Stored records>

---*---

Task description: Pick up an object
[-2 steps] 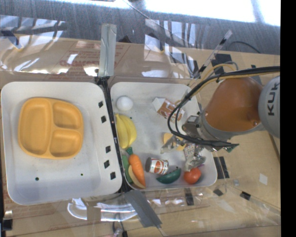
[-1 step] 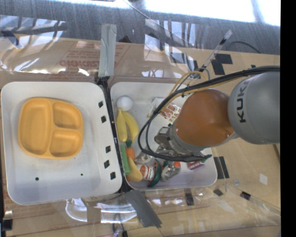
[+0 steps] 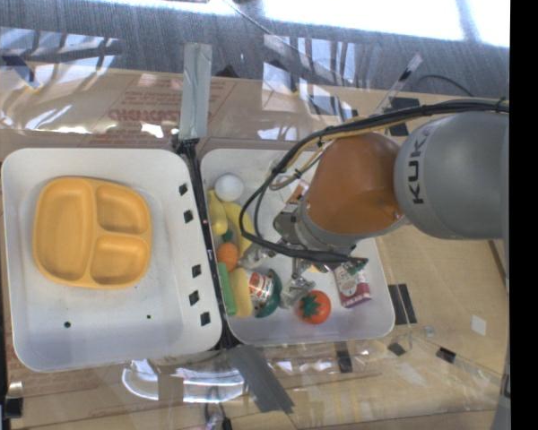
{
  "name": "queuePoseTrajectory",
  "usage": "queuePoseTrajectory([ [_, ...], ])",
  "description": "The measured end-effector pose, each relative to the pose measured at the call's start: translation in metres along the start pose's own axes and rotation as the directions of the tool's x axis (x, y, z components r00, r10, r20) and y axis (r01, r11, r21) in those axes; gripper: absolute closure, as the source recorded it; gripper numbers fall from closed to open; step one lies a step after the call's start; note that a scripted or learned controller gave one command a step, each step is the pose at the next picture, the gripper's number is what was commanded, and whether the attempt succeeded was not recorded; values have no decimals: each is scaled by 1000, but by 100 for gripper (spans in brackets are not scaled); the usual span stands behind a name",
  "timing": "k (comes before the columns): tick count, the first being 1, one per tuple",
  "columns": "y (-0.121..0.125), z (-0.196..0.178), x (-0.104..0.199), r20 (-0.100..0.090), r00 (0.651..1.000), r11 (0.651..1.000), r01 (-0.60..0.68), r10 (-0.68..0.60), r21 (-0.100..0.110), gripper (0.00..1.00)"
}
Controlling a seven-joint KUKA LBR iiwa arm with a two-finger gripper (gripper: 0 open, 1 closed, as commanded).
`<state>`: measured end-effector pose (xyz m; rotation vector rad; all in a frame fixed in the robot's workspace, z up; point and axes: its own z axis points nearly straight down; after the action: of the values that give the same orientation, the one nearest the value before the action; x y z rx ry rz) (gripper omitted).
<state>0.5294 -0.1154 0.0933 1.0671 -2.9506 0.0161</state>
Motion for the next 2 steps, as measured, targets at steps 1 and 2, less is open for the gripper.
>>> queuePoseTrajectory([
  [1,13,-1,7,7,998,998,-59,59,6,0],
  [2,28,-2,28,10,984,984,-176,176,8,0],
])
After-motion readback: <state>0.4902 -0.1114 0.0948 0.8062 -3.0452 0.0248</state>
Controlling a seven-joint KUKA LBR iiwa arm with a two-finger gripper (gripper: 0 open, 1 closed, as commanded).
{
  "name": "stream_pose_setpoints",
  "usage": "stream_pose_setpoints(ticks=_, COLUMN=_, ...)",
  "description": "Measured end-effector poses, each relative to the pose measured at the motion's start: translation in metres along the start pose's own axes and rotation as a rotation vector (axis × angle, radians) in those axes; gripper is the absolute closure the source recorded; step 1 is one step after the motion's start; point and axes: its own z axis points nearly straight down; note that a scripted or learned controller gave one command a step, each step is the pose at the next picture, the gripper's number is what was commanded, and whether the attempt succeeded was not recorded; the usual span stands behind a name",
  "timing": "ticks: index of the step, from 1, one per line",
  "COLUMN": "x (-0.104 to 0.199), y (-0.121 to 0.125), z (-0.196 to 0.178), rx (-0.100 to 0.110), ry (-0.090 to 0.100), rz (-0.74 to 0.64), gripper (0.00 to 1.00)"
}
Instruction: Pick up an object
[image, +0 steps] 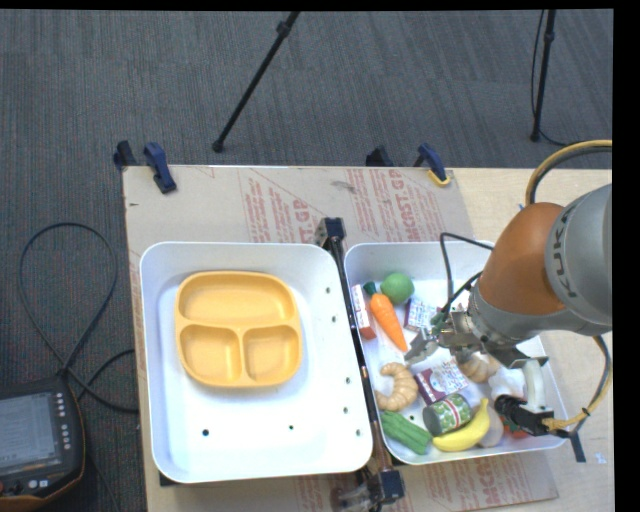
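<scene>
Closest to the camera, at the lower edge of the right bin (452, 250), lie a curved yellow banana (468, 432), a dark green cucumber (405, 430) with a bumpy skin, and a small round can (447, 411) with a green label. Just above them there is a pale brown croissant (398, 386), bent like a crescent, and further up an orange carrot (388, 320), long and pointed, with a smooth round green fruit (397, 287) beside its thick end. Some flat printed packets (443, 381) lie between these toys. The metal claw (440, 340) hangs low over the middle of this bin, near the carrot tip, and I cannot tell how wide it stands or whether it grips anything. The arm (545, 270) behind it is smooth grey with a glossy orange band. The left bin (160, 400), white and shallow with rounded corners, holds a yellow plastic plate (240, 328) with three compartments. Both bins sit on a worktop (260, 200) covered by printed cardboard.
</scene>
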Motion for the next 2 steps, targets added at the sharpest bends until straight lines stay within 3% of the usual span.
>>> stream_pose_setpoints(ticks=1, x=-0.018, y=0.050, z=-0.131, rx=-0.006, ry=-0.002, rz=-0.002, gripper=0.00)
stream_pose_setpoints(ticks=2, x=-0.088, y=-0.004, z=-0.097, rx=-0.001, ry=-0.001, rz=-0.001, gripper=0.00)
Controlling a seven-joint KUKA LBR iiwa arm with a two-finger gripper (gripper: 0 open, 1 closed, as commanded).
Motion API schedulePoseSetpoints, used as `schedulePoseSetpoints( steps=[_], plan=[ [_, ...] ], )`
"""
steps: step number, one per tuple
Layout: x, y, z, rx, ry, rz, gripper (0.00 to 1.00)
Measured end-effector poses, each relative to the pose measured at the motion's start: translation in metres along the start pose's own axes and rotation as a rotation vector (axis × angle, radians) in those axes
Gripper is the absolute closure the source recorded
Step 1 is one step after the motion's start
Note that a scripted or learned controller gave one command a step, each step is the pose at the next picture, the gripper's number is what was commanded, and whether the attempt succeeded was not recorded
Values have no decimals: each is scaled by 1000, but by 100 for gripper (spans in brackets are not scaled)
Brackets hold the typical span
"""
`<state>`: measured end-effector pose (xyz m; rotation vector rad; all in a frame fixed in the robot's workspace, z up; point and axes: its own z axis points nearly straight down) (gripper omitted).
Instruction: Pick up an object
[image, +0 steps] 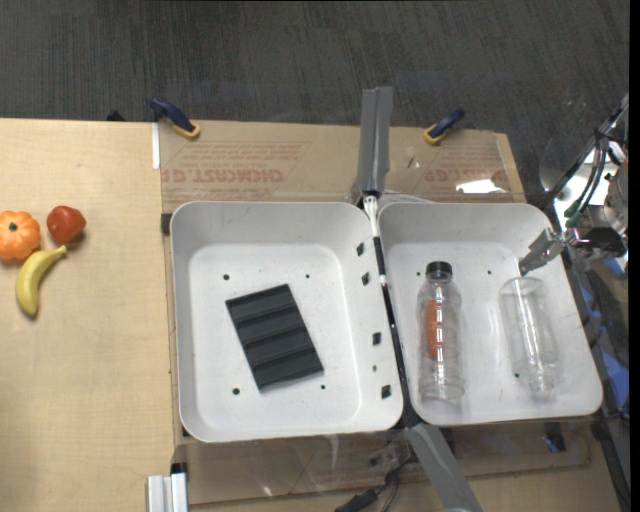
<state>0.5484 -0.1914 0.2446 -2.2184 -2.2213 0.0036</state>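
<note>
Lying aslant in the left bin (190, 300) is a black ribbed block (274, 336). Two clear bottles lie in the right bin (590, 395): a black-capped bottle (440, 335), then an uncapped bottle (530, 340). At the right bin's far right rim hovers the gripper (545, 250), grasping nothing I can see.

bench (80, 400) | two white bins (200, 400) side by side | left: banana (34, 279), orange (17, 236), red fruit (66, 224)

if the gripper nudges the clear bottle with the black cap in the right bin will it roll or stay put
The capped bottle lies on its side on the right bin floor, so it would probably roll sideways, perhaps toward the other clear bottle. It looks mostly empty, so likely light. Its smooth plastic could slip in the gripper.
</note>
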Motion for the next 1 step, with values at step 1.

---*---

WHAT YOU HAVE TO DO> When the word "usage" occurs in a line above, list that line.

ANSWER TO THE EXERCISE>
  "usage": "queuePoseTrajectory([ [_, ...], ])",
  "usage": "stream_pose_setpoints(ticks=_, COLUMN=_, ...)",

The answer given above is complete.